MiniCPM-Embedding
Property | Value |
---|---|
Parameter Count | 2.4B |
Embedding Dimension | 2304 |
Max Input Tokens | 512 |
License | Apache-2.0 (code), Custom MiniCPM License (weights) |
Authors | ModelBest Inc., THUNLP, NEUIR |
What is MiniCPM-Embedding?
MiniCPM-Embedding is a powerful bilingual text embedding model developed collaboratively by ModelBest Inc., Tsinghua University NLP Lab, and Northeastern University IR Group. Built on MiniCPM-2B-sft-bf16, it specializes in both monolingual and cross-lingual text retrieval for Chinese and English content.
Implementation Details
The model employs a sophisticated architecture combining bidirectional attention mechanisms with Weighted Mean Pooling. Training involved a multi-stage process using approximately 6 million examples, including open-source, synthetic, and proprietary data. The model outputs 2304-dimensional embeddings and can process up to 512 tokens per input.
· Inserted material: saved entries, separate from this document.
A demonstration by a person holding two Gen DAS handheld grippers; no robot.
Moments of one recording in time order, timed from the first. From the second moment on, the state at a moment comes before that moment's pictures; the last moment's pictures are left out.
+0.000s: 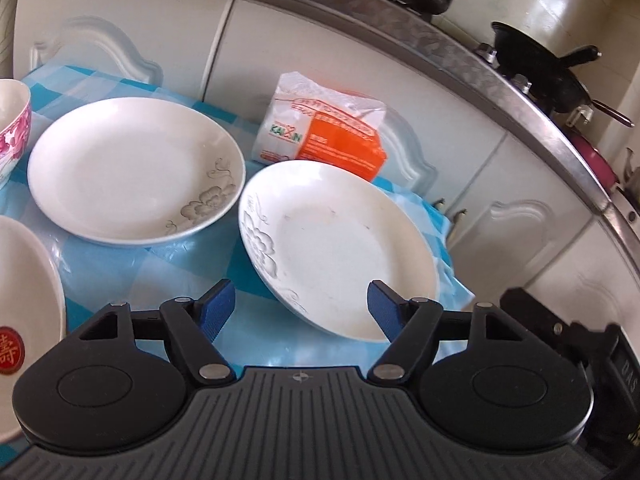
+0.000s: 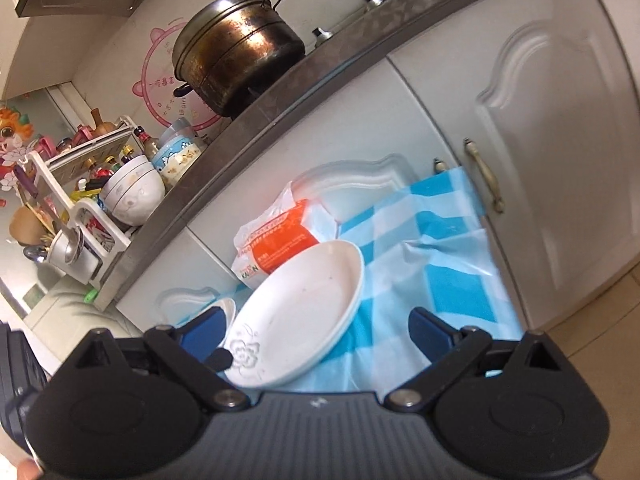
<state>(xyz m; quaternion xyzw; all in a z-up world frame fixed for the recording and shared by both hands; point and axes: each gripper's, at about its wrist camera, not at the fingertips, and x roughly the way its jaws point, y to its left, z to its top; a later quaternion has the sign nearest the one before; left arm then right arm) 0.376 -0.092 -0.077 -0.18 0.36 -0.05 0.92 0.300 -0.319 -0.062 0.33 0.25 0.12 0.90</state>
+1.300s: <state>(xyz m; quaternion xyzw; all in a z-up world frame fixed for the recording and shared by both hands) 0.381 -0.095 -0.090 -0.17 0.34 -0.04 0.92 0.325 -0.276 -0.067 0.20 0.24 0.12 0.94</state>
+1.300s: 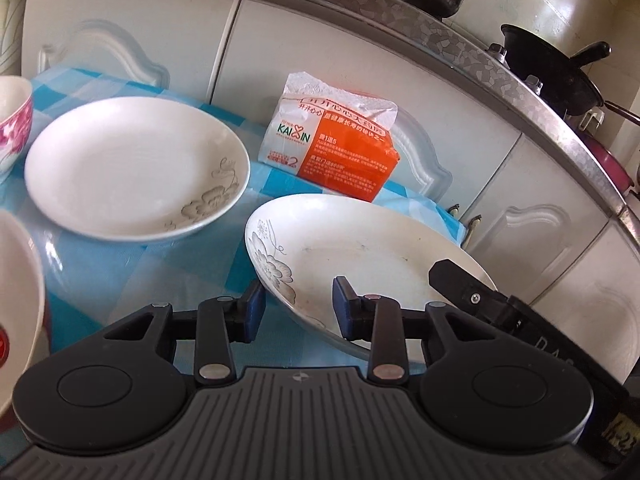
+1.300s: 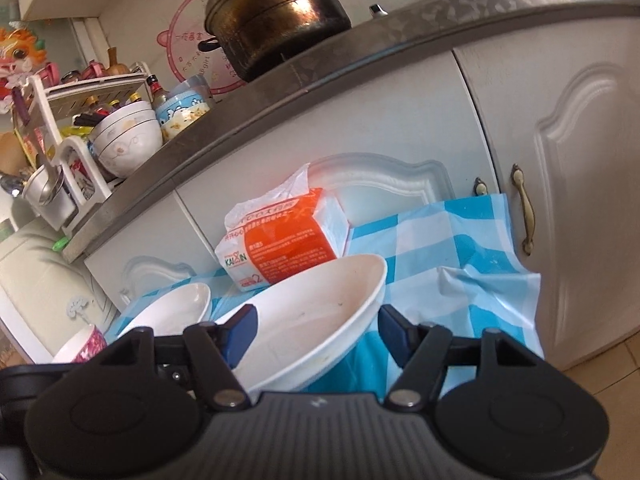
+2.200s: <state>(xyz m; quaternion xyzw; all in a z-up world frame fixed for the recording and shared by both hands) 0.246 -0.055 -0.058 -0.21 0.31 -0.06 0.93 0.194 -0.238 -0.025 0.15 0.20 0.12 0.96</state>
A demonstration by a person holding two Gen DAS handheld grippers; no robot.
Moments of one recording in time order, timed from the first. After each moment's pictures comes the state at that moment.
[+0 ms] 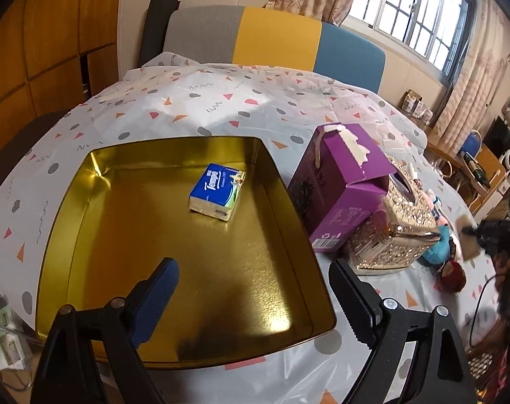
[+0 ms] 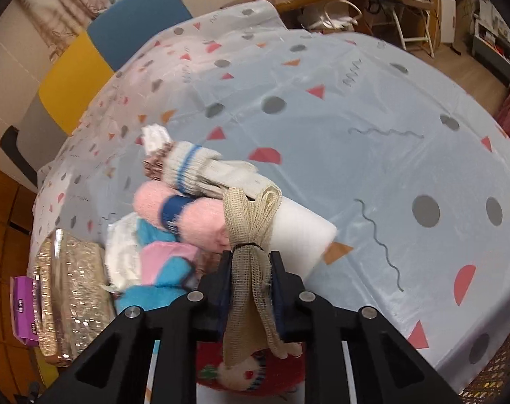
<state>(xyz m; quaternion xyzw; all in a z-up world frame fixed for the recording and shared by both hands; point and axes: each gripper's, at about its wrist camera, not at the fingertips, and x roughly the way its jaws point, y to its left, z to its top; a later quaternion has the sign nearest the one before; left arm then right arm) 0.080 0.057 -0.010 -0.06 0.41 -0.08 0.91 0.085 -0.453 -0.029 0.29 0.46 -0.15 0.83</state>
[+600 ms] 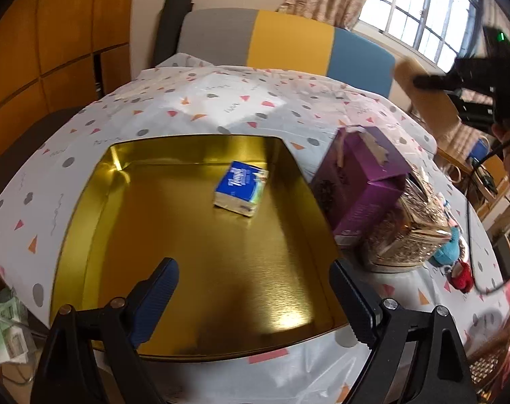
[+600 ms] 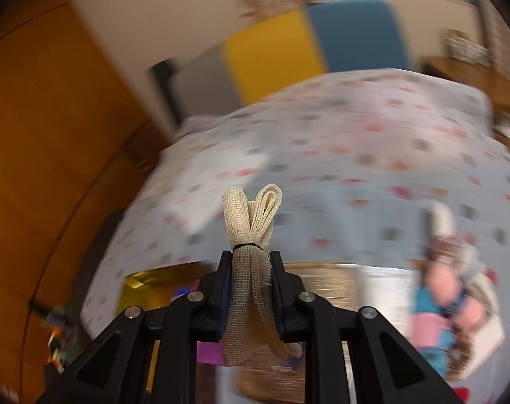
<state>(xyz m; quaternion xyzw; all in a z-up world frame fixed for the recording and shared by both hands) 0.069 0.081 -0.012 -0.06 0.40 -0.05 0.91 0.199 -0.201 0.108 0.16 0.41 0.16 0.89</state>
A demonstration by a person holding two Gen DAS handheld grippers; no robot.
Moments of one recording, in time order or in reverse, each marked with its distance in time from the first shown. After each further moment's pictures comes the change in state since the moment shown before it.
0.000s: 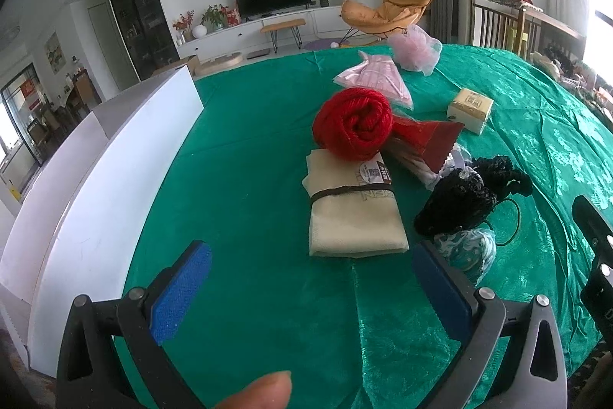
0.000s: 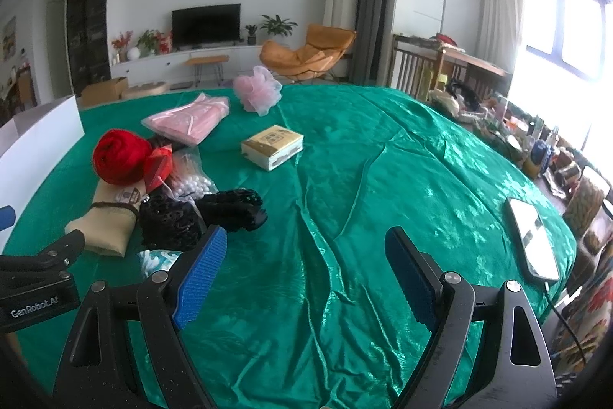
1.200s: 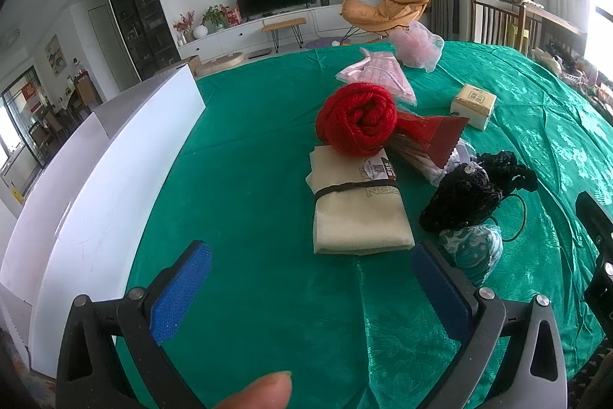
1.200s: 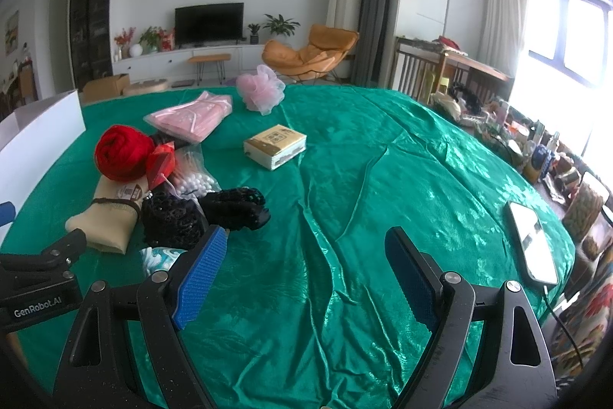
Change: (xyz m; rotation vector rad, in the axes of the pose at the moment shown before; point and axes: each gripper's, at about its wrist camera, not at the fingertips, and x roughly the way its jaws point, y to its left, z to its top) left arm 0.003 0.000 -0.002 0.006 0.003 0.004; right arm -0.001 0.004 0.000 -0.010 0.000 -0.004
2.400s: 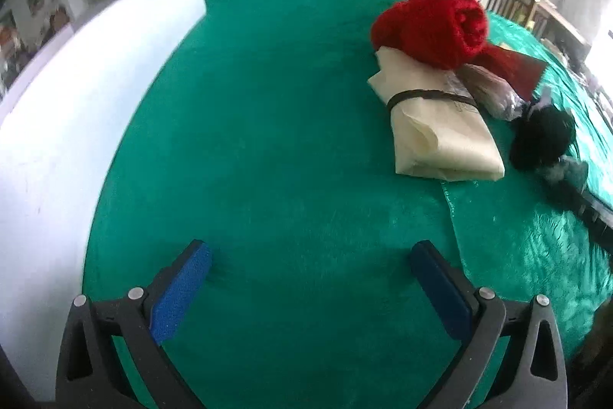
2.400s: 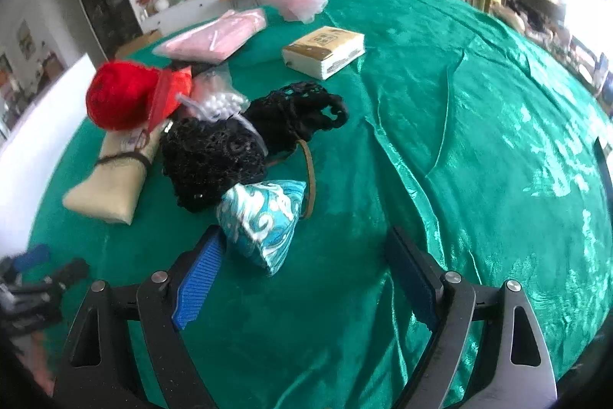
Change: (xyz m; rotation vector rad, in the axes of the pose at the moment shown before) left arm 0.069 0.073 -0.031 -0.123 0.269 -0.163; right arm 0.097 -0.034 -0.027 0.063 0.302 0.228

- Bidirectional attention architecture for comprehensive text understanding
- Weighted Mean Pooling for effective representation learning
- Multi-stage training approach with diverse data sources
- Support for instruction-based querying
Core Capabilities
- Strong performance in Chinese and English monolingual retrieval (76.76 NDCG@10 on C-MTEB/Retrieval)
- Excellence in cross-lingual retrieval (72.95% Recall@20 on MKQA En-Zh_CN)
- Flexible query formatting with optional instruction prefixing
- Enhanced performance when combined with MiniCPM-Reranker
Frequently Asked Questions
Q: What makes this model unique?
The model stands out for its exceptional bilingual capabilities and state-of-the-art performance in both monolingual and cross-lingual retrieval tasks, particularly outperforming many existing models in Chinese-English cross-lingual scenarios.
Q: What are the recommended use cases?
MiniCPM-Embedding is ideal for building bilingual search systems, cross-lingual information retrieval, document matching, and as part of RAG (Retrieval-Augmented Generation) systems. It's particularly valuable for applications requiring Chinese-English language understanding.